8.3 Never mind, but long-throw projectors create a larger screen size,
If you have a lot of room to spare and require a large screen size, a long throw projector will be more suitable for your purposes. The use of a short-throw projector can also be advantageous if you need to install it on the ceiling in close proximity to avoid ceiling objects like overhead fans, vents, or light fittings.
9. Pricing: Short-throw vs. Long-throw
This is a tricky section to discuss because the shelf price isn’t the only factor to be considered when determining how much the projector actually costs, things like the longevity of the bulb, cost of additional set up materials, and cost of manpower to hang the projector are to be put into consideration.
9.1 Long-throw projectors are cheaper, but short-throw projectors have a secret advantage
On a store shelf, long-throw projectors are generally cheaper than their short-throw siblings. Still, when it comes to the frequency at which the bulbs of short-throw projectors are changed, they are at an advantage as their bulbs usually have a life expectancy of about 20,000 hours. However, long-throw projectors are usually rated for between 5000-10,000 hours of life expectancy.
9.2 Long-throw projectors and their additional costs,
Long-throw projectors also have additional costs in hiring skilled labor and purchasing extra materials like special long cables and ceiling mounts during the initial mounting of the projector.

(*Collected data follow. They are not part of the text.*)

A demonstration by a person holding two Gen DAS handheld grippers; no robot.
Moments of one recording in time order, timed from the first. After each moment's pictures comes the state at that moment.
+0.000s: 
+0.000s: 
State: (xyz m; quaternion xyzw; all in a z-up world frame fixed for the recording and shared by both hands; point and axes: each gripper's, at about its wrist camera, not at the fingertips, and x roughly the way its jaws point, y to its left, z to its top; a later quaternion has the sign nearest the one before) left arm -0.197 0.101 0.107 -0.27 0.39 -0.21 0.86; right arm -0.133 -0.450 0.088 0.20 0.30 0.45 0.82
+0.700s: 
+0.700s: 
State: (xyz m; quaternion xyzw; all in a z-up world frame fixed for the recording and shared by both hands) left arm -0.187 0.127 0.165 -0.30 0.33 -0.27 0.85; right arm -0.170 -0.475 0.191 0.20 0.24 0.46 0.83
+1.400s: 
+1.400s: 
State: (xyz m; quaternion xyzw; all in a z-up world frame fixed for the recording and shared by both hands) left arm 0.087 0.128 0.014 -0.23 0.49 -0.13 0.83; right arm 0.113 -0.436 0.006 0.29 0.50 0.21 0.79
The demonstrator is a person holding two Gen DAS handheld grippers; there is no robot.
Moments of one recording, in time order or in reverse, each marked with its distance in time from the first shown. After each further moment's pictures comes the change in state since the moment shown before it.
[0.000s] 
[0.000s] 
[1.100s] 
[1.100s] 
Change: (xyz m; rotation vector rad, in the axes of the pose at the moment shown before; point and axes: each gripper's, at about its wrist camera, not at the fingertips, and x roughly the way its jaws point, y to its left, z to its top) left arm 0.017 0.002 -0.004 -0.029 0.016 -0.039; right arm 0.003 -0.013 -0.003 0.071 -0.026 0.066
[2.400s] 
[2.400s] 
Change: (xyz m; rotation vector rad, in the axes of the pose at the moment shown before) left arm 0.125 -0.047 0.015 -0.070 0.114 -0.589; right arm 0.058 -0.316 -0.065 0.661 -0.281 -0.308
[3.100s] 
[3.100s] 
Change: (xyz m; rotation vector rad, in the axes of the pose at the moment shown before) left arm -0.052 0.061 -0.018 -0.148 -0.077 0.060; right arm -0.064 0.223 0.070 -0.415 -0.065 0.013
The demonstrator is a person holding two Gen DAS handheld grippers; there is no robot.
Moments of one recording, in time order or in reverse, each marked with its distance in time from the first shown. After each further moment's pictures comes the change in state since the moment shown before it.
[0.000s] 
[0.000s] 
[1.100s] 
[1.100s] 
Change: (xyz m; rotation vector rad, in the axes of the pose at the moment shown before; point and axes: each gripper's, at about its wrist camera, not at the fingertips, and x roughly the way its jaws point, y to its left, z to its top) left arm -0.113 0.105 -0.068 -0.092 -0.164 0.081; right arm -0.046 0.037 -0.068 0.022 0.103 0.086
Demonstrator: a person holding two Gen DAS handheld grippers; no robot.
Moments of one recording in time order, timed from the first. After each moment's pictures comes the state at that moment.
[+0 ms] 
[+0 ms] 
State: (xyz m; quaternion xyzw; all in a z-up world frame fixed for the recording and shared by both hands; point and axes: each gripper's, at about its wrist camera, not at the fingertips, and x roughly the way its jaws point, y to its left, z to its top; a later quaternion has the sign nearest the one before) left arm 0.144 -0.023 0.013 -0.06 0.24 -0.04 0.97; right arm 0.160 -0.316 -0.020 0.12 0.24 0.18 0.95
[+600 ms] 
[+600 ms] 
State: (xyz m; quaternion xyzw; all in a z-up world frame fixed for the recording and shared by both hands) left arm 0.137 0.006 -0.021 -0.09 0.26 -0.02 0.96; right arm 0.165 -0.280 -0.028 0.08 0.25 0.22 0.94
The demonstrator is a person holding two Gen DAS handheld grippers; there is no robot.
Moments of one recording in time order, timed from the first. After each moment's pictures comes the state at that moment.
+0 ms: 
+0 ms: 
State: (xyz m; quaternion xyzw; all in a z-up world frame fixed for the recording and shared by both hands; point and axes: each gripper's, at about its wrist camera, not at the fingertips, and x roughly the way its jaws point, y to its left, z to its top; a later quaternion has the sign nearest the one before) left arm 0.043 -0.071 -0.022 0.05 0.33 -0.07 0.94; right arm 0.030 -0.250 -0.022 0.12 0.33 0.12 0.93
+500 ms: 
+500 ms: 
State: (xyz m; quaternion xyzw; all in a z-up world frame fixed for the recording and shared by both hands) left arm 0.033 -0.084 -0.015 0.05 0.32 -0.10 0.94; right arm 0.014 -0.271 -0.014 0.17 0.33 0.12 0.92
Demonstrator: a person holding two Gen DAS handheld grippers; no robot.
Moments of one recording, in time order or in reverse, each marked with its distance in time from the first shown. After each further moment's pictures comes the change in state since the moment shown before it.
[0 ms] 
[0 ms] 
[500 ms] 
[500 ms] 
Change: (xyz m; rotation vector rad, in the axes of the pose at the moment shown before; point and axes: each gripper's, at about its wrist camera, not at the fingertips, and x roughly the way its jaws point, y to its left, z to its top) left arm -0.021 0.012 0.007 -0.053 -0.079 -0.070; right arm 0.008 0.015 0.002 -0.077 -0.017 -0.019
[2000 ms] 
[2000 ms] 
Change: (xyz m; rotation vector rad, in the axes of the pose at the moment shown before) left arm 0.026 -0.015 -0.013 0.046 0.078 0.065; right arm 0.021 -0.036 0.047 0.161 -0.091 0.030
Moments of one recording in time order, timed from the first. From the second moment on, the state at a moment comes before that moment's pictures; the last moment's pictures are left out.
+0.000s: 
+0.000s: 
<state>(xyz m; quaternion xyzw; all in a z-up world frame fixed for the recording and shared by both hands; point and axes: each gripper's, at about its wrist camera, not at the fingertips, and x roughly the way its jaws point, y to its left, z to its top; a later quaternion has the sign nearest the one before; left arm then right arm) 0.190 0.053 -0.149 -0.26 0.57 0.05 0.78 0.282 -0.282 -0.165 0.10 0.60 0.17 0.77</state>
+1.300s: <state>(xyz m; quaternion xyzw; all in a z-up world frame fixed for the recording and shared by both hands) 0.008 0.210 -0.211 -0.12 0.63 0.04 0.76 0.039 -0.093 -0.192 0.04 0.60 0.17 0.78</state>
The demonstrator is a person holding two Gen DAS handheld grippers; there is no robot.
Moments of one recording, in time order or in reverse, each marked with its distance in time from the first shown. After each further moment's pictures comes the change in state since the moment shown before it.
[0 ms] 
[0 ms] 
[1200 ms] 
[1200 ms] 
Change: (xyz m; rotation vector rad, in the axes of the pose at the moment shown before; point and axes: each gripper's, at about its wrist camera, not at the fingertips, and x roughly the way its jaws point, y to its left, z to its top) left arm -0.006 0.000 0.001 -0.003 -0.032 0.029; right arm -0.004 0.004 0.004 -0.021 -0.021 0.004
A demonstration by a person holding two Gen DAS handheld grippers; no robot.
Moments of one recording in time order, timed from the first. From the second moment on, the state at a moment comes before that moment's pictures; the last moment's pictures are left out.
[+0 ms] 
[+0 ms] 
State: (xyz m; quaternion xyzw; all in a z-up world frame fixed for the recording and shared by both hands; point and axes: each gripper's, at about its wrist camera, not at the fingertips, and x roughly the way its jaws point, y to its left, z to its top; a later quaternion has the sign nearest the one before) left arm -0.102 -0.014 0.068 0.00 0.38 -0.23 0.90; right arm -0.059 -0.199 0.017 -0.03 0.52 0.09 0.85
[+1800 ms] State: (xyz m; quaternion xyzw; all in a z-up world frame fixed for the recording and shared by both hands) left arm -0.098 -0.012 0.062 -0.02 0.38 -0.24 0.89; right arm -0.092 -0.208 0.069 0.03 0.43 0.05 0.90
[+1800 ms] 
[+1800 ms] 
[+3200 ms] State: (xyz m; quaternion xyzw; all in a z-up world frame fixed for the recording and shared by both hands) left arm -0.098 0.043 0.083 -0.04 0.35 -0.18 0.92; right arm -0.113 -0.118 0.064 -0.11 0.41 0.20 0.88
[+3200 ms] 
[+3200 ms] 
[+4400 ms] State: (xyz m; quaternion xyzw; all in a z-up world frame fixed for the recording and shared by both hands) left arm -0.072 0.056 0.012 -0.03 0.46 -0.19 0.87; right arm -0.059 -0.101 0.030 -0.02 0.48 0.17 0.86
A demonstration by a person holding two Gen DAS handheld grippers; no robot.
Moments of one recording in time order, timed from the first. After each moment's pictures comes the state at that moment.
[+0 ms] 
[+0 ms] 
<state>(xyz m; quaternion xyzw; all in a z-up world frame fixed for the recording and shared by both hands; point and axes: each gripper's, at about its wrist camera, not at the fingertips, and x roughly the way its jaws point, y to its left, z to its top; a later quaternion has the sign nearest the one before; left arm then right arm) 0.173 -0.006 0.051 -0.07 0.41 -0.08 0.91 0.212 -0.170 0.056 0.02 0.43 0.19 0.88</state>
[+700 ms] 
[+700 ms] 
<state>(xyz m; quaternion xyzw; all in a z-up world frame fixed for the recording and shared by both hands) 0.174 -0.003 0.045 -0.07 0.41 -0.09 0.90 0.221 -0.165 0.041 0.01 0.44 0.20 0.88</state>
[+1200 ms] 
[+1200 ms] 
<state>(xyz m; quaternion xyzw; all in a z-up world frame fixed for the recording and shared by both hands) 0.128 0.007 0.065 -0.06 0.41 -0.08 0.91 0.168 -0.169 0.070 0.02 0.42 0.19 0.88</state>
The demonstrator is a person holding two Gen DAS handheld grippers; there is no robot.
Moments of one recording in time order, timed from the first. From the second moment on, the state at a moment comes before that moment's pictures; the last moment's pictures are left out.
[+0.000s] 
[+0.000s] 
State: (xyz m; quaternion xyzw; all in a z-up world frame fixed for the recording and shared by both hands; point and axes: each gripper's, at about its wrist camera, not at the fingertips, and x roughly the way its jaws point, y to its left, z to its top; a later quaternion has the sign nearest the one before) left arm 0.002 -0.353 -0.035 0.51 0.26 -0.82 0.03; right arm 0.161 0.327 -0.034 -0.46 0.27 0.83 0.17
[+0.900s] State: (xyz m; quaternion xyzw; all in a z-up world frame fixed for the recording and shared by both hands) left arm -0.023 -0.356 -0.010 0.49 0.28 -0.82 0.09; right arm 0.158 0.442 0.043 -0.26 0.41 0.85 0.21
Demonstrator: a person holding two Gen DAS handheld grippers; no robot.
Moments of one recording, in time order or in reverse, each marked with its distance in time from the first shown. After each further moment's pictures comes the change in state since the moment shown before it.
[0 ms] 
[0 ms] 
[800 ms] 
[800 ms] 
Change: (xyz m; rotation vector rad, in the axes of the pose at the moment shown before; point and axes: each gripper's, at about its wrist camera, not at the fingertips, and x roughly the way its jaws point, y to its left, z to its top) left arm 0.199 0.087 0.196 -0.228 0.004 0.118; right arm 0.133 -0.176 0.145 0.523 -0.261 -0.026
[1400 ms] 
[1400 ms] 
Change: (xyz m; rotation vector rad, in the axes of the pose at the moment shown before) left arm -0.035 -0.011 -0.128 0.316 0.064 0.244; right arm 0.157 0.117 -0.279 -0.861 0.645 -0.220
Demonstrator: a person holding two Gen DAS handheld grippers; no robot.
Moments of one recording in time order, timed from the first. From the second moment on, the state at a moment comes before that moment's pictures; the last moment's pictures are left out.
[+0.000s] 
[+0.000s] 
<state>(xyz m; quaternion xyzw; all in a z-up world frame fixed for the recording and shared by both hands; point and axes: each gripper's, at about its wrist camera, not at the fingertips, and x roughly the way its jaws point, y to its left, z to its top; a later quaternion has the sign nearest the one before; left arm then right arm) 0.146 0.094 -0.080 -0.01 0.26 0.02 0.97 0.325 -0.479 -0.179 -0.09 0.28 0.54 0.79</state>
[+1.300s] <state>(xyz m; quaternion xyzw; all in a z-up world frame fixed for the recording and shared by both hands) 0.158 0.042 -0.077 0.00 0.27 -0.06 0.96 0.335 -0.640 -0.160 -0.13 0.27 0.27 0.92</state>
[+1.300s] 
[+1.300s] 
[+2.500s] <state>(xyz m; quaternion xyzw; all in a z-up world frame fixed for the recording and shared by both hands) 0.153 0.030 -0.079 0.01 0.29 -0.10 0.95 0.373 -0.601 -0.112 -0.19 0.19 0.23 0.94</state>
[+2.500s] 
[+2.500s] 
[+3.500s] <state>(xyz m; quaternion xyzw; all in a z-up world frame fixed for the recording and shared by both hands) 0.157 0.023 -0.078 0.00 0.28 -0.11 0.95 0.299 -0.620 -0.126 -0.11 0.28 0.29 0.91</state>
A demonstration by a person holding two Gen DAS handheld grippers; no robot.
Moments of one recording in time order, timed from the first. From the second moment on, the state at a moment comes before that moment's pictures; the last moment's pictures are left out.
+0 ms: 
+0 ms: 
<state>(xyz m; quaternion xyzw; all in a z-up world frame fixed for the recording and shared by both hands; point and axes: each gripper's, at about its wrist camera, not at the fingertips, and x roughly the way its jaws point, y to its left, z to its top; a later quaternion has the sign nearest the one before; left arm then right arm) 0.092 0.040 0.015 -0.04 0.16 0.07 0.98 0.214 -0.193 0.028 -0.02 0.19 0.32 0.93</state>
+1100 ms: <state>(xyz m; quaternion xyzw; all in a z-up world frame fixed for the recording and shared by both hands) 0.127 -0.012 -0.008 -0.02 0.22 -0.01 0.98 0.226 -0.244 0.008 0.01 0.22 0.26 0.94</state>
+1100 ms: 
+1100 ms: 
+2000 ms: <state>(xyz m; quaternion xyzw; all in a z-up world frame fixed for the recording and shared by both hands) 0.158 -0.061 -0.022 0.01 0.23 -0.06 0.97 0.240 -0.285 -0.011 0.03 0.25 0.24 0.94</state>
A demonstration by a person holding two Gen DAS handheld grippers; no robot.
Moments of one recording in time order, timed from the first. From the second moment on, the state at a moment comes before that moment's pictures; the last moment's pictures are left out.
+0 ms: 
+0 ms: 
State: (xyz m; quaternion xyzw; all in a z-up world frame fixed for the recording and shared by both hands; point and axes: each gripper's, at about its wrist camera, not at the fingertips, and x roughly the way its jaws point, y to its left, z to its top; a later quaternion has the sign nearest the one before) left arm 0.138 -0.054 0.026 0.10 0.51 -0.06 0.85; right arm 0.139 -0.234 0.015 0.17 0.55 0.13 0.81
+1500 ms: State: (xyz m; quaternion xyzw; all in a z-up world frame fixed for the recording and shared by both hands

Conclusion: Which is Right for You? A short-throw projector or a long-throw projector?
Like most technical products purchased today, in the debate between short-throw projectors and long-throw projectors, it all depends on what you are looking for. Do you want to use it as a home theater setup in a small room, or do you need to conduct meetings and presentations in a medium-sized room?
Ultimately, the projector you choose will be determined by factors that are important to you. Whether you want a specific screen size or your viewing area is located in a specific part of the room, there is a projector to help you get the job done.
As long as your projector provides you with the cinema-like experience you need, no projector can go wrong. Determine your priorities, and you will find the best projector for you.